If you do that, you quickly run into the feasible depth limit for what you can show in a fixed space. Especially for sparse trees. Consider something like family trees, where you generally don't know anything about certain lines, but may have 20 generations or more on selected lines. No way could you show 2^20 nodes in a fixed format rendering, but you can make something kinda pretty by eliminating the empty space and organizing things to fill it intelligently.
I was just writing a radial RT-like visualization for displaying the branching structure of a binary tree and ran into the issue of information density you describe. Still pretty happy with the results, tho, in how it shows the structure and clustering.
That only works for complete (or "nearly" complete) binary trees, and you can't draw many of these since the number of children in a generation grows exponentially. For most trees you have to try to keep the width minimal while avoiding collisions between deeply-nested left and right children. One of the earlier papers to give some precise "niceness" criteria is "Tidier Drawings of Trees" (https://reingold.co/tidier-drawings.pdf) by Reingold and Tilford, with a companion Pascal program for computing the coordinates.
I'm surprised they chose that algorithm, it's fairly limited and not that efficient.
If your nodes have width, you should read "Improving Walker's Algorithm to Run in Linear Time" (I have an implementation here: https://github.com/Drup/tree_layout)
If your nodes have width and height, you need to read "Drawing Non-layered Tidy Trees in Linear Time"
I implemented something similar at https://automations.io converting a workflow stored as a flat linked list to a tree structure and then traversing and rendering it out in HTML and sprinkling CSS on top
Some trivial mathematical facts. No matter what algorithm you use, you want to make a quasiisometrical embedding of a tree into a finite dimensional space. Or, for a tree the no of nodes at distance R from the root is like exp R, but in any space of dimension N you can cram about R^N points which are at distance R from the origin. Hence the problem.
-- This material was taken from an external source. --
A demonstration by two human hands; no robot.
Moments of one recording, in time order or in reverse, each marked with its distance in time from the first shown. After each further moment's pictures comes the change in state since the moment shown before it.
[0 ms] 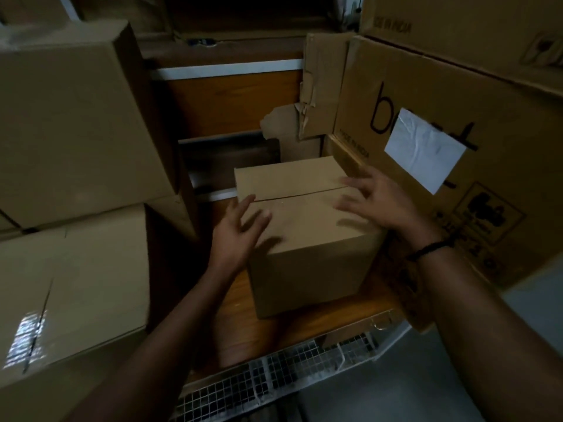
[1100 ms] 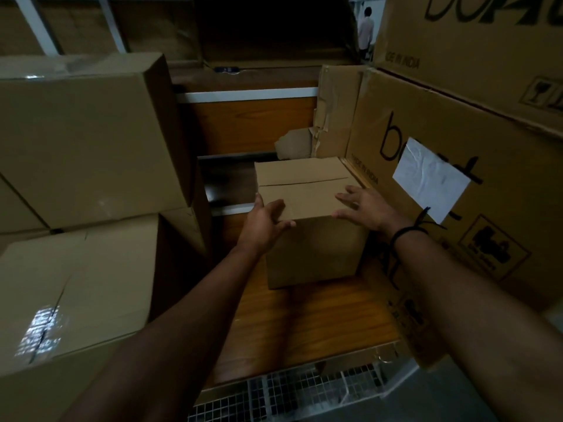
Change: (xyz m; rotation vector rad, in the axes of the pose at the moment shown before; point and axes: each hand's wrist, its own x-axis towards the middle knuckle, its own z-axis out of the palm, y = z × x) left_hand 0.077 0.006 0.044 0.337 -0.073 0.011; right_hand 0.089 0.028 0.019 -0.155 -0.143 -0.157
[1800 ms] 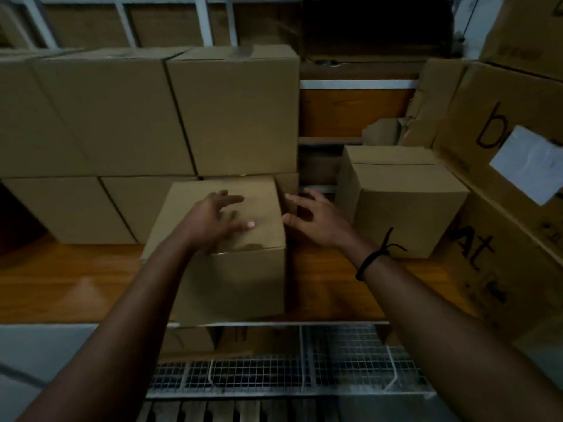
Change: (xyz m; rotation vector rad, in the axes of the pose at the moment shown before) left_hand -0.221 -0.111 -0.252 0.101 0.057 -0.201; right_hand -0.119 -0.309 0.111 0.286 -0.050 -0.251
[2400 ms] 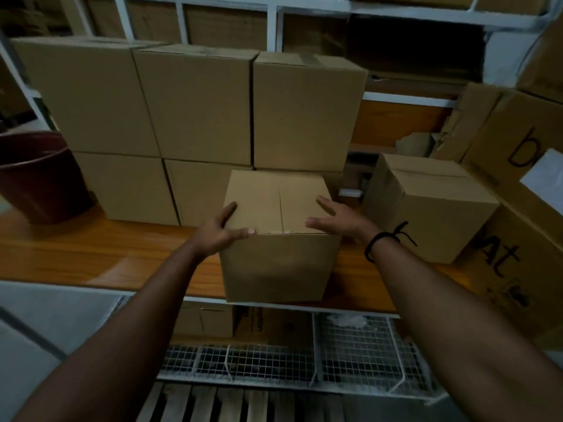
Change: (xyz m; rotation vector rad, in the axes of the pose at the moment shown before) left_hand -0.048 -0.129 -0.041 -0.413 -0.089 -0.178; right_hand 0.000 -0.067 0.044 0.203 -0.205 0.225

But you can embedd any tree into the Hilbert space :)
There are the various graph layout algorithms I've heard of, Sugiyama, KIELER, ELK - these can be used for trees of course, although I'm not sure they have highly constrained vertical levels like the article depicts.
Sugiyama has layers and can be used for trees just as well (and may give nicer results for almost-trees than removing non-tree edges and routing them individually). KIELER and ELK seem to be collections of various layout algorithms, including Sugiyama and specialized tree layout algorithms (same with our own library yFiles).
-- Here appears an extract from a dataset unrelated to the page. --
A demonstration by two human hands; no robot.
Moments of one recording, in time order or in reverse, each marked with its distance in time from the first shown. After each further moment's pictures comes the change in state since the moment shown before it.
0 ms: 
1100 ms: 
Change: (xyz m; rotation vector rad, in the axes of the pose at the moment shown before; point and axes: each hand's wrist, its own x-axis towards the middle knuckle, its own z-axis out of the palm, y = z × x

Nice write-up. I enjoyed how the material was presented - the introduction to problem, intuitive summary method and then detailed steps with visualizations of partial results.
In general, a family tree is a directed acyclic graph. Branches of the tree will always join back together if you follow the history far enough.
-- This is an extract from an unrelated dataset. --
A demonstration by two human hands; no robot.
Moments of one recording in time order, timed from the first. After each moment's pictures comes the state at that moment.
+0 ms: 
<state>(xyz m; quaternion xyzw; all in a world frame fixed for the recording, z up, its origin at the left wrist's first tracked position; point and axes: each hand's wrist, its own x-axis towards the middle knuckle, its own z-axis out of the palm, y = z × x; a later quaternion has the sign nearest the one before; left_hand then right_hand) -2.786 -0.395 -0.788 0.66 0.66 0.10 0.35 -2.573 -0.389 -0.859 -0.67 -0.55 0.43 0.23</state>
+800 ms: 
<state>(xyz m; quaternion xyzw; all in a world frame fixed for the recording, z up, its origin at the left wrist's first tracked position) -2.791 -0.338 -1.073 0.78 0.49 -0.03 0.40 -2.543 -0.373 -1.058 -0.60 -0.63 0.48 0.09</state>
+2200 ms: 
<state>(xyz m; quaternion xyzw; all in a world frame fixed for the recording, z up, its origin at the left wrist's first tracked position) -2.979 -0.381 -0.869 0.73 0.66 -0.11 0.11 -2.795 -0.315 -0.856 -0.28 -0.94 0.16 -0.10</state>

The number of ancestors in a generation is 2^N, with N being the number of generations back you're looking. There were only 100 billion people that ever lived, so by the time you get about a thousand years back, it becomes literally impossible for all your ancestors to appear only once.
Of course, that's just an easy upper bound to make the point that becoming a graph is unavoidable. In practice, branches will come together a lot sooner than that.